|Machine type||RISC-based shared-memory multi-processor|
|Operating system||Solaris (Sun's Unix flavour)|
|Connection structure||Crossbar (see remarks)|
|Compilers||Fortran 77, Fortran 90, C, C++|
|Vendors information Web page||http://www.sun.com/servers/highend/sunfire_e25k/index.xml|
|Year of introduction||2004.|
|Clock cycle||1.2 GHz|
|Theor. peak performance|
|Per proc. (64-bit)||4.8 Gflop/s|
|Maximal (64-bit)||345.6 Gflop/s|
|Main memory||≤ 576 GB|
|Number of processors||≤ 72|
|Aggregate||<= 172.8 GB/s|
In the E25K is the successor of the 3800-15K system. It employs the newest UltraSPARC IV processors at a clock frequency of 1.2 GHz. The structure of the systems is exactly the same as for its predecessor. In fact, the backplane is identical and one can turn one system into the other by just exchanging the processor boards. The processor/memory boards are plugged into a backplane that is an 18×18 flat crossbar. Each board contains four 1.2 GHz UltraSPARC IV processors and a maximum of 32 GB of memory. So, normally the maximum number of processors would 72. Where in the 3800-15K there is the possibility to use slots of an additional crossbar to plug in extra 2-CPU boards to extend the computational power at the cost of I/O capacity, this possibility is not offered for th3 E25K system. Because of the flat crossbar memory access is uniform and the aggregate bandwidth of the crossbar is 172.8 GB/s. This is equivalent to 2.4 GB/s/processor or 2 B/cycle. So, an 8-byte operand needs 4 cycles to be shipped to the processor.

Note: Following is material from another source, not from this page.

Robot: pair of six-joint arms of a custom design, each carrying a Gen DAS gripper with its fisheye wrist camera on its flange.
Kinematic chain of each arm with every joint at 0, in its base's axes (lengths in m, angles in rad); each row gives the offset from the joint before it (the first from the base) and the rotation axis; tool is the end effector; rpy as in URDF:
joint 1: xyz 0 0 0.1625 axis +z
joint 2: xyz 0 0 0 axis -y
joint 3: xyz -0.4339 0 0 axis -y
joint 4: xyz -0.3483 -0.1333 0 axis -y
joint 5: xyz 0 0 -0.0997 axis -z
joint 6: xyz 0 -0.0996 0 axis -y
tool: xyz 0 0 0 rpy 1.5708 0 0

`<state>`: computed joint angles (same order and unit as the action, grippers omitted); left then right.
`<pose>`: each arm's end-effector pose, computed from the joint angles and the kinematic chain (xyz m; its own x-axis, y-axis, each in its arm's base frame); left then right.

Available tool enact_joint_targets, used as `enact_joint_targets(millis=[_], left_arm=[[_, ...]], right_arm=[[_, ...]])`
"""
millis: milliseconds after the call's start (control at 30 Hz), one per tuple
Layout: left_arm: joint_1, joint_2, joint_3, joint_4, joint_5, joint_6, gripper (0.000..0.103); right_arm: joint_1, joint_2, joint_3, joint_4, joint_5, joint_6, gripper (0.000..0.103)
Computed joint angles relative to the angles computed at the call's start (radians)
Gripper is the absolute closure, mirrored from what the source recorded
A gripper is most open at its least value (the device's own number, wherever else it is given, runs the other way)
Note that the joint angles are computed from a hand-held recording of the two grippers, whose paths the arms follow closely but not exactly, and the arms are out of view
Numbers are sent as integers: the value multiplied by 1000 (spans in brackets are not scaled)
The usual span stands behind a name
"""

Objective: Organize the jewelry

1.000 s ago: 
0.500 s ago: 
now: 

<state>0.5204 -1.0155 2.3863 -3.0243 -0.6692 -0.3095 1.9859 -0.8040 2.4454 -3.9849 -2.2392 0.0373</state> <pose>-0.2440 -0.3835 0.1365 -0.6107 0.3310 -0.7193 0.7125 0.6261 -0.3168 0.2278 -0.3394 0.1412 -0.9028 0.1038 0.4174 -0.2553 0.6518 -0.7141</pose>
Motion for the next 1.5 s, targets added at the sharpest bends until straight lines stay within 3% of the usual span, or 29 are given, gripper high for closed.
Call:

The main (almost only) difference with its predecessor is that the E25K system
employs the dual-core UltraSPARC IV processors.

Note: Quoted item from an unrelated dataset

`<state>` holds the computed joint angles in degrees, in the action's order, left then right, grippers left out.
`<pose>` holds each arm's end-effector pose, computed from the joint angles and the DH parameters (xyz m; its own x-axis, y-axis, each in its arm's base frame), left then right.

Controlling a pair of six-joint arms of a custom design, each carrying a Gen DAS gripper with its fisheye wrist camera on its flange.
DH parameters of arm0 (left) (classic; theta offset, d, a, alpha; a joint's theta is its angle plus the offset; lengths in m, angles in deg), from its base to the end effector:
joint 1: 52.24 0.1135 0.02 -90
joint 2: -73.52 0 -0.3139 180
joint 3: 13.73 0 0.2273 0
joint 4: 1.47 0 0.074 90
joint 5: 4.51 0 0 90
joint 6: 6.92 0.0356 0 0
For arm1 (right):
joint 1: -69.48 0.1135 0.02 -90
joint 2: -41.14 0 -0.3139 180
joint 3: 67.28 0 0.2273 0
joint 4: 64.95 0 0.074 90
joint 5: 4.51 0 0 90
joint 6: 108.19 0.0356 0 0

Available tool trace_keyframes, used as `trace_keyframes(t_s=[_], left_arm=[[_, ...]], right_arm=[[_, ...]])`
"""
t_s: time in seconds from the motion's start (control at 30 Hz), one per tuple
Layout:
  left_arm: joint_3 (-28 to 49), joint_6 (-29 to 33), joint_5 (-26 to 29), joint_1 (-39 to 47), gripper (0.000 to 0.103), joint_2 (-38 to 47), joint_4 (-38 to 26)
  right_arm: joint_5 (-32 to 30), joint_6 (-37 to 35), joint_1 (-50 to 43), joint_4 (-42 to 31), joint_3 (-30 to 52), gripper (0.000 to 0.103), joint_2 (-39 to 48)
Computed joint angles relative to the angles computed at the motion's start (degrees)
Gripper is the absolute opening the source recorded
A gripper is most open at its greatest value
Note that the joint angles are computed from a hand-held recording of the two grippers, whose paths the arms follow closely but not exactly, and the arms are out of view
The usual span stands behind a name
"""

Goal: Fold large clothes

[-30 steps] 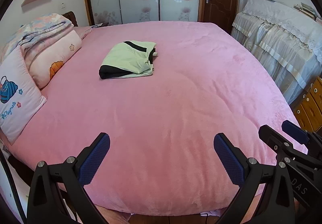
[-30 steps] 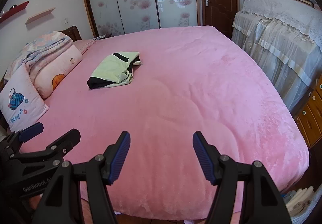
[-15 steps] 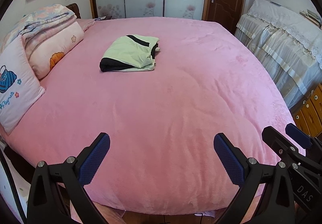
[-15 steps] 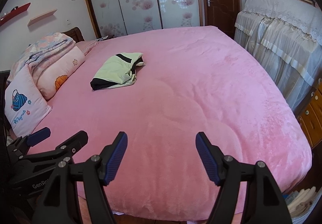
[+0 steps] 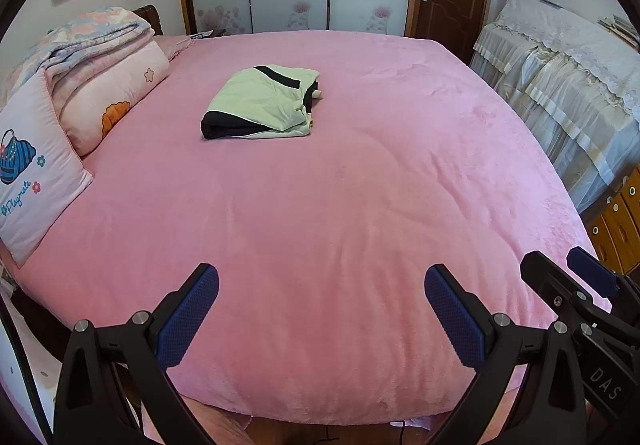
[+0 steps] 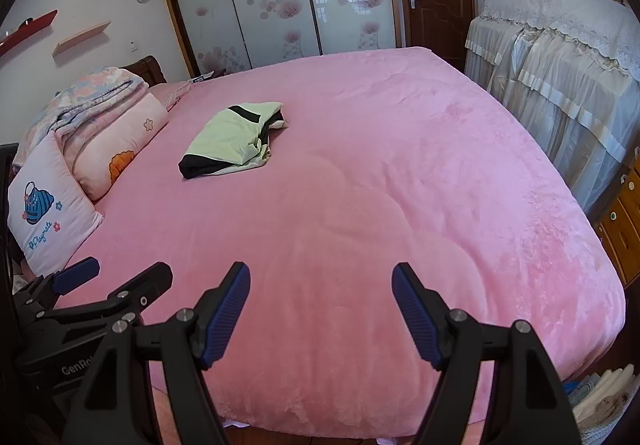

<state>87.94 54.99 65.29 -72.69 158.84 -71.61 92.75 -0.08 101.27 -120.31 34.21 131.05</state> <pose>0.2629 -0.0849 0.4037 -0.7314 -0.1989 -0.6523 -0.2353 0.9714 -0.0324 0.2753 0.1653 0.3974 -0.6973 -0.0694 -0.7134 -0.2402 0.9604 0.1413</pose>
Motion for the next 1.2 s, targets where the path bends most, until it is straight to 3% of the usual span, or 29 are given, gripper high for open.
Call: trace_keyframes(t_s=[0.53, 1.2], left_arm=[[2.3, -0.5, -2.2, -1.9, 0.102, 1.5, -2.7], [3.5, -0.1, -1.1, -1.5, 0.102, 2.1, -3.6]], right_arm=[[-0.1, 0.3, 0.4, -0.4, -0.1, 0.074, 0.3], [0.1, 1.3, 0.5, 0.4, -0.9, 0.074, -0.2]])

This formally doubles the peak performance per processor, although because of
bandwidth constraints the effective performance increase will be lower. Sun
maintains a somewhat confusing terminology with respect to multi-threading: it
uses the term to express the fact that the two processor cores on an UltraSPARC
IV chip each do their processing independently. It calls this chip
multi-threading (CMT). Yet the cores are not capable of switching between
process threads as what is normally understood by multi-threading.
The E25K is a typical SMP machine with provisions for shared-memory parallelism with OpenMP over the full range of processors in the system.
In  a speed of 891.4 Gflop/s is reported for a 7-way cluster with a total of 672 processors in solving a dense linear system of unspecified size. The efficiency for this problem is 74%.